Thursday, March 25, 2010

Stephen and SIDES, two months in

Spring break is over and we are back at school. Last Friday was the end of our first reporting period with SIDES. We are awaiting the results from his teacher of the first set of material submitted.

Stephen is still very happy with his decision to work through SIDES. He tells everyone that asks that he really likes how it is going.

Stephen is 10 and would be in grade 4, but he is about 1/3 of the way through the grade 5 curriculum. He is motoring his way through the material fast enough that I think he should be allowed to slow down.

I am not talking about him not being some manner of structured learning, but doing more creative things with more of his time because he is getting far enough ahead. Since he is working at his own pace, what takes place in the school over a week or two he does in a day or two.

With the speed he is going through the material, and the flexibility of how he can meet the requirements, we are getting more relaxed in what Stephen does during the day. We are allowing him to do more creative things for longer periods

Stephen has had a chance to do some interesting things.
  • We did an experiment on heat transference so that he could understand why water heats and cools faster than air.
  • We pulled open the truck hood and looked at how an engine works after having viewed some videos about how a 4 stroke engine functions.
  • He is learning to play the ocarina - his idea
  • He is recording stories on the computer with special effects
  • He is learning how to podcast
  • He is writing a SciFi story
  • He is using his Warhammer as his art project and will be building scenery shortly

Not only is he doing all these interesting things, I am at hand when he is doing them. It is interesting to be so closely connected to what his learning and how he is learning it.

The most active teaching I do is with chess. He is rapidly learning how to play chess very well and loves chess problems. In the process of working with Stephen on chess, I am finally properly learning chess. It is in teaching him formal openings, tactics, strategies, end game and more that I am dramatically improving my own game.

In most things Stephen is self directed and comes to us for direction to get started or to explain some part of what he is working on.

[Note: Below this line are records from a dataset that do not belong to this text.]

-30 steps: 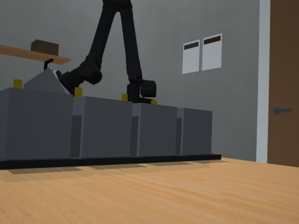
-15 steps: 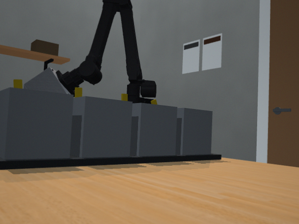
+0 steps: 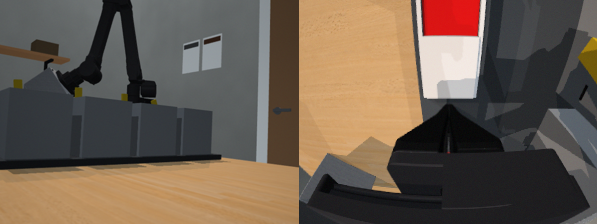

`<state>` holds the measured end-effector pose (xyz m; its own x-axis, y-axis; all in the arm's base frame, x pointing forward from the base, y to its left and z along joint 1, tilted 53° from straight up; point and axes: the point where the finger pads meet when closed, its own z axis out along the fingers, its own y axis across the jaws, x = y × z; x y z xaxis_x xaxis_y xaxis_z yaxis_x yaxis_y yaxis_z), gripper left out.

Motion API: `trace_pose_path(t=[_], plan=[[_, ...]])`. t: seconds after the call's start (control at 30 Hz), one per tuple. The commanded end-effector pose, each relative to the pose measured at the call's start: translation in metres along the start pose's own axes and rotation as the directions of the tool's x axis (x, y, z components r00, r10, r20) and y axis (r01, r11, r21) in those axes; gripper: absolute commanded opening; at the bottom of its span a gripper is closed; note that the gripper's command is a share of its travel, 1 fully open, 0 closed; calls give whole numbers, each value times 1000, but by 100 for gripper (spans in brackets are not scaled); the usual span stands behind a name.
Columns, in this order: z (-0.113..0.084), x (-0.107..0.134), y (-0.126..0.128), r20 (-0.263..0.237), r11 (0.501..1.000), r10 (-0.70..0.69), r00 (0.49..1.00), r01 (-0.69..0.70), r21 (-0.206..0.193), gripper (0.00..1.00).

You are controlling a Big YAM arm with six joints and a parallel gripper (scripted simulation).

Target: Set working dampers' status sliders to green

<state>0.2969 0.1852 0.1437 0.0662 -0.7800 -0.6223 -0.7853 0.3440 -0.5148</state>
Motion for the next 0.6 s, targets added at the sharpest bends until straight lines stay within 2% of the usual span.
trace_pose_path(t=[0.0,0.57], plan=[[3,-6,-3,0,1000,5,1000,-5,-6,0],[4,-10,-2,-3,1000,5,1000,-5,-13,0]])
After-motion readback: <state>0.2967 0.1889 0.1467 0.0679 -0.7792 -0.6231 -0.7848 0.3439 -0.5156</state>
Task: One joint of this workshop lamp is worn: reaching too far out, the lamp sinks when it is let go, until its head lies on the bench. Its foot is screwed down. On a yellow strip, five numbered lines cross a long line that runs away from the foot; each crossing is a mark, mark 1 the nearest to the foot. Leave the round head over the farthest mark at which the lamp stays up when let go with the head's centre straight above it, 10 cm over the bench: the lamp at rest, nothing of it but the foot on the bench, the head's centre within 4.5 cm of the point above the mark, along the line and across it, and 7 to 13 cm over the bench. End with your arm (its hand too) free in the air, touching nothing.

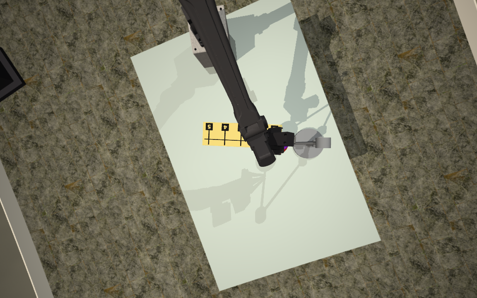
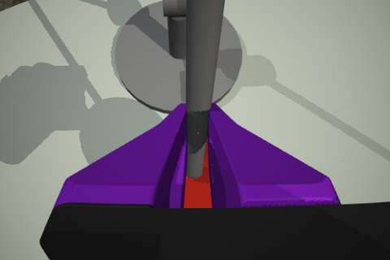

I have been looking for some online resources and I have found some good ones, though I would like to find some more, if you know of any, please let me know. If it were not for the online resources for everything, it would be very hard for us to work with Stephen. I am not sure how people managed it in the past.

There are down sides:
  • He is in the house and does need some supervision, this impacts our ability to work
  • Stephen sometimes does the absolute minimum and asks "Am I done?" - I can not watch him all the time and have made it clear that if he bullshits us the whole process will not work.
  • He can get frustrated and adopt a whiny defeated tone at times, when he sounds like that it pushes all my buttons.

So far, so good. I am happy with how it is going. More and more people are choosing different choices from the child's education, I wrote about this recently for 24 Hours in Vancouver.